Doğru, kişisel karakterde, "aydınlanma filozoflarının kralı" nın ahlaki niteliklerinde, önemini çok sık azaltan ve harika zihniyle kötü bir uyum içinde olan çok önemli eksiklikler vardı. Voltaire, tüm "aydınlatıcılar" gibi, faaliyetinin ana hedefini insan zihnini, bir kişinin kişisel onurunu, tiranlıktan özgür olma hakkını özgürleştirmek için belirledi. Genel olarak, Voltairianizm rasyonalizmden başka bir şey değildi, bir bireyin dehasında parlak bir düzenleme buldu. Ancak, 1789 devriminden sonra aydınlanma ve Voltaire fikirlerinin uygulanmasının sonuçları, 18. yüzyıl felsefesinin pankartlarında yazdığı sözlü hedeflerle keskin bir şekilde çelişiyordu. Fransa'da özgürleşmeye değil, insanın çok daha büyük bir baskı altına alınmasına, özgürlüğe değil, ulusal tarihte duyulmamış tiranlığa, kişisel insanlık onuruna saygı gösterilmesine değil, tecavüzcü çeteler tarafından alaycı bir şekilde aşağılanmasına yol açtılar. ve teröristler.

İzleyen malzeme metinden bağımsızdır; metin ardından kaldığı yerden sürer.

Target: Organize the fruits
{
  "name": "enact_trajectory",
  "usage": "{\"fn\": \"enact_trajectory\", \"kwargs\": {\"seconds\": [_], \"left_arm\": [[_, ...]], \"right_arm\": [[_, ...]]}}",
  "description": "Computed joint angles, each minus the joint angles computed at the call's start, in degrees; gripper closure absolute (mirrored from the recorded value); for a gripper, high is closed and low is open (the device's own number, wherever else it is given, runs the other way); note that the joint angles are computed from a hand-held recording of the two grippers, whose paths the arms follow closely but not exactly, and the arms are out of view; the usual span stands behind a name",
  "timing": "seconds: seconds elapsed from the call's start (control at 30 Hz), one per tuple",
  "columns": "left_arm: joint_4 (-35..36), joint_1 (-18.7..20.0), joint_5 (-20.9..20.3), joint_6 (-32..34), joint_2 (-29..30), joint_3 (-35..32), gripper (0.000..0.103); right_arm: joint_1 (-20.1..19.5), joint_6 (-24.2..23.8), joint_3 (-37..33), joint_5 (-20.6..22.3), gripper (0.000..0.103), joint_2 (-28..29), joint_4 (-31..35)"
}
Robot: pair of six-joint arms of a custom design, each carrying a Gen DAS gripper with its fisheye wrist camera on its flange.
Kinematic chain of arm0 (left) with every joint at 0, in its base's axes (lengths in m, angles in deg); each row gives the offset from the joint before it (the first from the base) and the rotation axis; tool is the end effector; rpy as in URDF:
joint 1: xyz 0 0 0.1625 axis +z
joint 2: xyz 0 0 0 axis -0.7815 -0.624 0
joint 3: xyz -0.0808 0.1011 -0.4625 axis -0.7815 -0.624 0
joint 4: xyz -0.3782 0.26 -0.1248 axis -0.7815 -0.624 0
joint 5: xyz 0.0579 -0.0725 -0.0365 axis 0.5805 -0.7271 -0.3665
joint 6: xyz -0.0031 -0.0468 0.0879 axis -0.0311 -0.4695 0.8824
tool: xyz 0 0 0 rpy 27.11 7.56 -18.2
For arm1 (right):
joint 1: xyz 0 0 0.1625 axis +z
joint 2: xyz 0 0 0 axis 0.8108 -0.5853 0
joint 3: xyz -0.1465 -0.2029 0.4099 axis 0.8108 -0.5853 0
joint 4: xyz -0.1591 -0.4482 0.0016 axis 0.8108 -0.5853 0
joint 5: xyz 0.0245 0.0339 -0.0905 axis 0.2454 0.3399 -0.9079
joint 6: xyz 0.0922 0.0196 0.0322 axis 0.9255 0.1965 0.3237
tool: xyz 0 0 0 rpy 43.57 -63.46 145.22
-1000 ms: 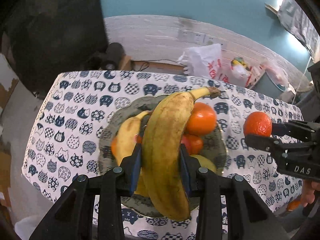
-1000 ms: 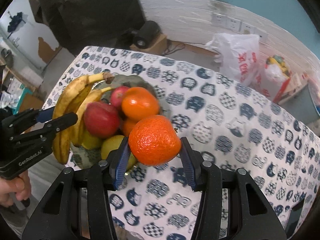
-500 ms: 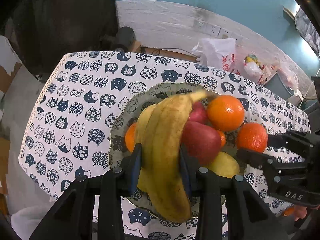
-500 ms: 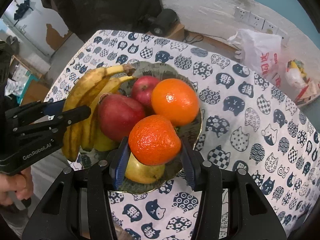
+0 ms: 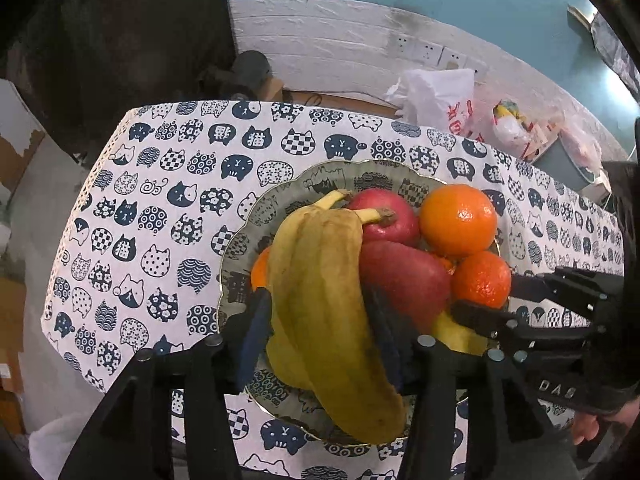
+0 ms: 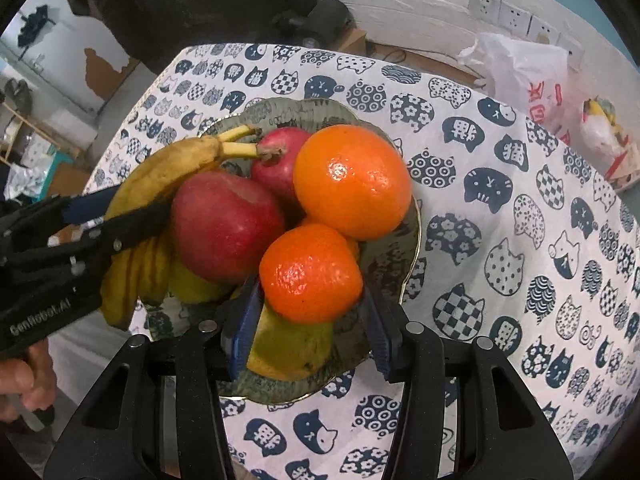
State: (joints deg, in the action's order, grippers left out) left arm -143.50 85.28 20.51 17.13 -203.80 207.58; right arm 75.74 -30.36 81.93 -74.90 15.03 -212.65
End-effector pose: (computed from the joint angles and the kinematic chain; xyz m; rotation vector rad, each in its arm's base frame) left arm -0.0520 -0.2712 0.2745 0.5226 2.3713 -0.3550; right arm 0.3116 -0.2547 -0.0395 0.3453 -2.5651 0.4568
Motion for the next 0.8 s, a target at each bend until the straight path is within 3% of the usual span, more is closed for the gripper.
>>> {"fn": "enact_trajectory", "kwargs": {"seconds": [0.17,0.4,0.57,0.8], "left_arm": [[2.0,-0.7,0.3,-1.6,-0.4,-0.3,0.038],[5.1,-3.6,-0.9,-4.3,-2.0,-1.0,0.033],[8.4,-7.5,-1.9,-7.0,-3.3,-1.5,0.032],[16.8,-14.9,-3.7,-13.9,-5.9,-3.2,0.024]], "right_arm": [[0.0,0.9,0.8,-0.4,0.046,-1.3,0.0],[1.0,1.5,2.2,-0.5,0.04,-3.9,0.2],[2.1,2.5,2.8,-1.4,0.04,-5.3,1.7],[7.8,5.1,2.6,-6.3,0.037,-9.2,7.9]]}}
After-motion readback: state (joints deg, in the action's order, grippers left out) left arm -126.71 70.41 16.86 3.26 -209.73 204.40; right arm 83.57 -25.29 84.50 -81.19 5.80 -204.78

Voltaire'in önemi, kendisinden daha genç olan 18. yüzyılın diğer yazarları üzerindeki güçlü etkisinde de kendini gösterdi. Örneğin Rousseau, kendisini ciddi şekilde çalışmaya zorlayan ve onda zihinsel çalışma isteği uyandıran ilk kitabın Voltaire'in İngiliz Mektupları olduğunu ve Voltaire'in Veliaht Prens Prusya, Voltaire ile aynı stili kendisi için geliştirme arzusuyla ona ilham verdi. Ve işte Ferney filozofundan çok daha genç olan aydınlayıcı Diderot'un yazdığı şey: “Ona doğanın şimdiye kadar ürettiği en büyük adam dersem, benimle aynı fikirde olacak insanlar olacak; ama eğer doğanın böyle olağanüstü bir insan yaratmadığını ve muhtemelen bir daha asla üretmeyeceğini söylersem, o zaman sadece düşmanları bana karşı çıkar.

Voltaire'in önemi, onun gibi düşünen eğitimciler tarafından bu şekilde değerlendirildi. Günümüzün nesnel görüşüne göre, o zamanın olaylarından ve ideolojik tartışmalarından dengeli bir mesafede, bu büyük adamın faaliyeti çok daha çelişkili ve belirsiz görünüyor.